表面酸素の機能性が酸化グラフェン膜を介した金属イオンの選択的輸送を制御する(Surface Oxygen Functionality Controls the Selective Transport of Metal Ions through Graphene Oxide Membranes)

2024-07-16

2024-07-15 パシフィック・ノースウェスト国立研究所(PNNL)

グラフェン酸化物（GO）膜は、サイズに基づいて混合溶液からイオンを分離する有望な手段とされています。最近の研究で、紫外線（UV）照射によりGO膜の酸素官能基が変化し、サイズではなく電荷に基づく分離メカニズムが生じることが発見されました。この変更により、カルシウムのような大きな二価カチオンがリチウムのような小さな一価カチオンよりも速く透過します。この技術は、クリーンエネルギー技術や国内供給チェーンの課題解決に向けて、効率的で選択的かつスケーラブルな分離方法の開発を促進します。UV-rGO膜は従来のサイズ排除メカニズムとは異なり、より高い選択性を持ち、特定の金属カチオンと強く相互作用します。

＜関連情報＞

酸化グラフェン膜と紫外線照射した還元酸化グラフェン膜のイオン輸送挙動に違いが見られる Distinct ion transport behavior between graphene oxide and UV-irradiated reduced graphene oxide membranes

Yiming Yin, Shuai Tan, Difan Zhang, Richard C. Shiery, Manh-Thuong Nguyen, Vaithiyalingam Shutthanandan, Venkateshkumar Prabhakaran, Grant E. Johnson
Chemical Engineering Journal Available online: 18 May 2024
DOI:https://doi.org/10.1016/j.cej.2024.152304

Highlights

Faster divalent ion transport in ultraviolet-irradiated graphene oxide membranes.
Removal of specific oxygen functional groups improves selective ion transport.
A chromatography-like transport mechanism is proposed for irradiated membranes.

Abstract

Graphene oxide (GO) membranes are promising materials for achieving selective ion permeation in aqueous solutions. However, the swelling of GO laminates, caused by the affinity of water molecules for oxygen-containing groups (OCGs) on GO, significantly limits the practical prospects of GO membranes for selective ion transport and separation applications. Selectively removing OCGs from GO has been shown to decrease the interlayer distance between individual GO sheets, thereby improving the ability of laminate membranes to discriminate between different ions based on a size-exclusion mechanism.

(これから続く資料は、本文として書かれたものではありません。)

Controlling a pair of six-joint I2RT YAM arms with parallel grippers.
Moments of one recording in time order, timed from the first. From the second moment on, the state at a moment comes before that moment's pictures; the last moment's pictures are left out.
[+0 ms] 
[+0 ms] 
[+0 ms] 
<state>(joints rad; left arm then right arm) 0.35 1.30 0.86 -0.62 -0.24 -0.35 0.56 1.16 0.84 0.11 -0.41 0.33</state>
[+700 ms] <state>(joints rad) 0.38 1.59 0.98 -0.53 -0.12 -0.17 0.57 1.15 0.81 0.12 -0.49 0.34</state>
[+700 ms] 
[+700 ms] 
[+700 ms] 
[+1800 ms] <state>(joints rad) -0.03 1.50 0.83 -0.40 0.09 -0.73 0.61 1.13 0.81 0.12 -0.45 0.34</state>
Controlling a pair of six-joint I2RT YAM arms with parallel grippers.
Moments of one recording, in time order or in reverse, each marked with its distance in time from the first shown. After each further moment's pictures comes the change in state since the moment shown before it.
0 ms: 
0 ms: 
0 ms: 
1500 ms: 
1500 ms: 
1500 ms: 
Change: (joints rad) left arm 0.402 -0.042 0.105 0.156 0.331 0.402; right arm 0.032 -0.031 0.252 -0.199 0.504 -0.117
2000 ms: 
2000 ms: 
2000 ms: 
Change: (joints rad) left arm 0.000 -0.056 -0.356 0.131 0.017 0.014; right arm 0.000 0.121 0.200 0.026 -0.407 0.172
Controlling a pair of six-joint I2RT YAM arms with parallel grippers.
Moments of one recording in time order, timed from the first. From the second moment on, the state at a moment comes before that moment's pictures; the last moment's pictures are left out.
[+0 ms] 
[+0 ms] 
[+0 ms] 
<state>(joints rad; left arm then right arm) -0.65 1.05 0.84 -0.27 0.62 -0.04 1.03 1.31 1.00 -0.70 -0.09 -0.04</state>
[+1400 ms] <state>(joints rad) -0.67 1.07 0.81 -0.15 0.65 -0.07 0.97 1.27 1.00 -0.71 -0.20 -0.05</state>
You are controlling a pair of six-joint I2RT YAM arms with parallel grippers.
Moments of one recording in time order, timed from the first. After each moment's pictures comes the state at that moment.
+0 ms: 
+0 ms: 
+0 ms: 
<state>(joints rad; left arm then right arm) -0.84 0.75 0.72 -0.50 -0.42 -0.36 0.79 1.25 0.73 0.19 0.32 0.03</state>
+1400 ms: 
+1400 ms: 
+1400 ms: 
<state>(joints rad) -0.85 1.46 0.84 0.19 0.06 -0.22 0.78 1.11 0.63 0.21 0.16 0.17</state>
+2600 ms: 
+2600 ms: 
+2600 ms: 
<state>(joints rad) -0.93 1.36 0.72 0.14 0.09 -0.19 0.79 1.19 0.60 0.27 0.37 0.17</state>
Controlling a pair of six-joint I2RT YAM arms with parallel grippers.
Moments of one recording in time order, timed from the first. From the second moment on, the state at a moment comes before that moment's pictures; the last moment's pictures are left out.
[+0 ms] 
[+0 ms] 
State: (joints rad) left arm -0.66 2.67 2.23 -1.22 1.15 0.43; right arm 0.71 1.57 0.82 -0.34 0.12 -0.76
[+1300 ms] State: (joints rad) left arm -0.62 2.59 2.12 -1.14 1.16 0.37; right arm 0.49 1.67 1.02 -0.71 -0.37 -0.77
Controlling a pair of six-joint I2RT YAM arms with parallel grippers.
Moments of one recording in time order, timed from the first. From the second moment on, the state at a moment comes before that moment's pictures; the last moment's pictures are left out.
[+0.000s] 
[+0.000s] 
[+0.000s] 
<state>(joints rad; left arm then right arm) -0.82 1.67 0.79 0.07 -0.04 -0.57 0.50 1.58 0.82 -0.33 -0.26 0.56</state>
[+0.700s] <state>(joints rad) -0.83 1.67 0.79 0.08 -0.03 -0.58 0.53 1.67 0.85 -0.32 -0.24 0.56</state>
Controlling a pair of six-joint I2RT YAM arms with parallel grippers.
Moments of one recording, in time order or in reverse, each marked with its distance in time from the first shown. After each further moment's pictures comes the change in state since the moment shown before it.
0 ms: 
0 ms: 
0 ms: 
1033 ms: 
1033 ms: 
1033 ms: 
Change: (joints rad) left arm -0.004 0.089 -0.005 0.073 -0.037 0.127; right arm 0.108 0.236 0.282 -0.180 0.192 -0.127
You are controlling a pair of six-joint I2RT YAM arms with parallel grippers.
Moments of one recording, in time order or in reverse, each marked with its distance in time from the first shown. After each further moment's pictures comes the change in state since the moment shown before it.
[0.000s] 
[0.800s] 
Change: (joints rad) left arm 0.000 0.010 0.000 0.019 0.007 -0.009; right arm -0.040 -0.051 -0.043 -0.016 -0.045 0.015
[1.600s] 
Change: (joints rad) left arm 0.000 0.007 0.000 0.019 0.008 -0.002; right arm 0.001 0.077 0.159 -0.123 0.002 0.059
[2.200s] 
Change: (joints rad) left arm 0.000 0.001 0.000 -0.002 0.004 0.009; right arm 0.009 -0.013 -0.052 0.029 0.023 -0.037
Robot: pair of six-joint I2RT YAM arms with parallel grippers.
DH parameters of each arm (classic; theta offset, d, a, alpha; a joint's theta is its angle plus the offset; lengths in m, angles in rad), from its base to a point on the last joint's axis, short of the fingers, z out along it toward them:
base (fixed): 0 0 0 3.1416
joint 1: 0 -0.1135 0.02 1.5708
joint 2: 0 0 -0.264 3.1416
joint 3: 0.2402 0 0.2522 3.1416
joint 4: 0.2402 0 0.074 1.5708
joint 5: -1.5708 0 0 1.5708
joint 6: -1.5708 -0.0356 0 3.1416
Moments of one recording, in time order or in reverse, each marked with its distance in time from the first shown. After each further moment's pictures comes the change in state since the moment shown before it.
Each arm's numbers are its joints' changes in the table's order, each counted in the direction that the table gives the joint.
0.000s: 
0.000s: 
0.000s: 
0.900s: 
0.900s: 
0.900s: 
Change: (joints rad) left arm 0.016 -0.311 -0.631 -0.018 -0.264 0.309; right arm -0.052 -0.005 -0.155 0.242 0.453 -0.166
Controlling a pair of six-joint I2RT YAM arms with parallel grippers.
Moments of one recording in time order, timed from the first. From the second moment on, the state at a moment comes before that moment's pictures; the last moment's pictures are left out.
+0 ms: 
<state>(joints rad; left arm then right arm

In this work, GO reduced through exposure to ultraviolet light (UV-rGO) is shown to display ion transport behavior that raises questions about size-exclusion as the dominant mechanism determining selective ion transport in GO membranes. Notably, smaller monovalent Li⁺ cations are found to permeate more slowly through UV-rGO membranes than larger divalent metal cations such as Ca²⁺ and Mg²⁺. This unexpected behavior results in a 3 – 4 fold improvement in the separation selectivity between these representative cations with UV-rGO compared to pristine GO membranes. Through a joint experimental and theoretical study, we identified the factors influencing selective ion transport through the nanochannels in UV-rGO membranes. We demonstrate that the selective removal of hydroxyl (–OH) groups from the basal planes of GO enhances the interactions of metal cations with functional groups located at the edges of GO, thereby resulting in a lower ratio of free Li⁺ in solution, rather than stationary Li⁺ adsorbed onto the surface GO, compared to Ca²⁺ cations. Based on these results, we propose a separation mechanism analogous to chromatography, which emphasizes the crucial role of different OCGs on GO surfaces in controlling selective ion transport through GO membranes.